> BRIEF:
Copy out all lines from the material that contain the string "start".

--- COLLECTED MATERIAL ---

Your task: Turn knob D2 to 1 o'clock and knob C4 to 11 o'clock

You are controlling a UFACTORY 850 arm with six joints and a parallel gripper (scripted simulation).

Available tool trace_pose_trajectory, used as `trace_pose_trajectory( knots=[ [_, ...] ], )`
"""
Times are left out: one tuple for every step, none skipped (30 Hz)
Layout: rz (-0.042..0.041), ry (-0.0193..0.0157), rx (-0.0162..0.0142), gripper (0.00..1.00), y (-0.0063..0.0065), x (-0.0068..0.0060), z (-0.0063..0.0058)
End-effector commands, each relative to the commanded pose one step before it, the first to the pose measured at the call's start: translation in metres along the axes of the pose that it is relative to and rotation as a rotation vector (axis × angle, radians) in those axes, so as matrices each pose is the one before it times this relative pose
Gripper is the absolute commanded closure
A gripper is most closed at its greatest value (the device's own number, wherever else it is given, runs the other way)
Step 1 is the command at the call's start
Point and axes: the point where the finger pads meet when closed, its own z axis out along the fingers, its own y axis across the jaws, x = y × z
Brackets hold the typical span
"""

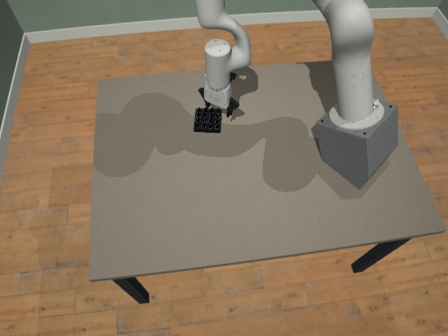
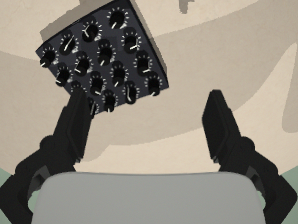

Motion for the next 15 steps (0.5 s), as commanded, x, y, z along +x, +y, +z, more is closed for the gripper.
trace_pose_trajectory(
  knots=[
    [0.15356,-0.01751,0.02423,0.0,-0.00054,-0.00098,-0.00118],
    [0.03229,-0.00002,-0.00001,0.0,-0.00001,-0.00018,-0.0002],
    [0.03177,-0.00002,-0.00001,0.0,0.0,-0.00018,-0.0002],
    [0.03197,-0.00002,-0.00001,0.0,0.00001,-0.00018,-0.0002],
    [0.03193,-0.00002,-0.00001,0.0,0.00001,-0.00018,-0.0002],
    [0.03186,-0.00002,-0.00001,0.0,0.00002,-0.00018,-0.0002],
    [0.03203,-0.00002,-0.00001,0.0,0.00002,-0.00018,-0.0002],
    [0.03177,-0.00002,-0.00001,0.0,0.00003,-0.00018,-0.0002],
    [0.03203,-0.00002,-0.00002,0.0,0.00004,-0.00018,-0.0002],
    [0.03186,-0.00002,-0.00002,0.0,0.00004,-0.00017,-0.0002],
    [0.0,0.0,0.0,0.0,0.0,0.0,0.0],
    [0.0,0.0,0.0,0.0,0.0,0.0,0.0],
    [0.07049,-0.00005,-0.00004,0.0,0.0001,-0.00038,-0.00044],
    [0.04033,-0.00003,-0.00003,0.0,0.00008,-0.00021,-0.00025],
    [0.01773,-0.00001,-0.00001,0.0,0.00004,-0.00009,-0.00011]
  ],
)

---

> YOUR SOLUTION:
End-effector commands, each relative to the commanded pose one step before it, the first to the pose measured at the call's start: translation in metres along the axes of the pose that it is relative to and rotation as a rotation vector (axis × angle, radians) in those axes, so as matrices each pose is the one before it times this relative pose
Step 1 is the command at the call's start

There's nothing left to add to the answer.